Infrastructure automation can deliver many benefits. These are summarized as speed, repeatability, and the ability to work at scale, with reduced risk.
Automation is a key component of functional software-defined infrastructure and distributed and dynamic applications. Below are additional benefits of full-stack automation.
Automated self-service frameworks enable users to requisition infrastructure on demand, including:
- Standard infrastructure components such as database instances and VPN endpoints
Development and testing platforms
- Hardened web servers and other application instances, along with the isolated networks and secured internet access that make them useful, safe, and resistant to errors
- Analytics platforms such as Apache Hadoop, Elastic Stack, InfluxData, and Splunk
Scale on demand
Apps and platforms need to be able to scale up and down in response to traffic and workload requirements and to use heterogeneous capacity. An example is burst-scaling from private to public cloud, and appropriate traffic shaping. Cloud platforms may provide the ability to automatically scale (autoscale) VMs, containers, or workloads on a serverless framework.

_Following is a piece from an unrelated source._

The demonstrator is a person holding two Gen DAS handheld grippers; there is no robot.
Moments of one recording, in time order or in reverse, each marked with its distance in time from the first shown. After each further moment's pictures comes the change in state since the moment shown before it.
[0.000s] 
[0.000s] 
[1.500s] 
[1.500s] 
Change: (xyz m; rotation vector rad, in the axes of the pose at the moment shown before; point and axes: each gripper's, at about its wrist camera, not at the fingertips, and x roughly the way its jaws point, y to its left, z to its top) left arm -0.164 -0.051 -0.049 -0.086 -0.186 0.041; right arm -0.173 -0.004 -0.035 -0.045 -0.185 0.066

An observable system enables users to infer the internal state of a complex system from its outputs. Observability (sometimes abbreviated as o11y) can be achieved through platform and application monitoring. Observability can also be achieved through proactive production testing for failure modes and performance issues. But, in a dynamic operation that includes autoscaling and other application behaviors, complexity increases, and entities become ephemeral. A recent report by observability framework provider DataDog, states that the average lifetime of a container under orchestration is only 12 hours; microservices and functions may only live for seconds. Making ephemeral entities observable and testing in production are only possible with automation.
Automated problem mitigation
Some software makers and observability experts recommend what is known as Chaos Engineering. This philosophy is based on the assertion that failure is normal: as applications scale, some parts are always failing. Because of this, apps and platforms should be engineered to:
- Minimize the effects of issues: Recognize problems quickly and route traffic to alternative capacity, ensuring that end users are not severely impacted, and that on-call operations personnel are not unnecessarily paged.
- Self-heal: Allocate resources according to policy and automatically redeploy failed components as needed to return the application to a healthy state in current conditions.
- Monitor events: Remember everything that led to the incident, so that fixes can be scheduled, and post-mortems can be performed.
Some advocates of Chaos Engineering even advocate using automation tools to cause controlled (or random) failures in production systems. This continually challenges Dev and Ops to anticipate issues and build in more resilience and self-healing ability. Open source projects like Chaos Monkey and “Failure-as-a-Service” platforms like Gremlin are purpose-built for breaking things, both at random and in much more controlled and empirical ways. An emerging discipline is called “failure injection testing.”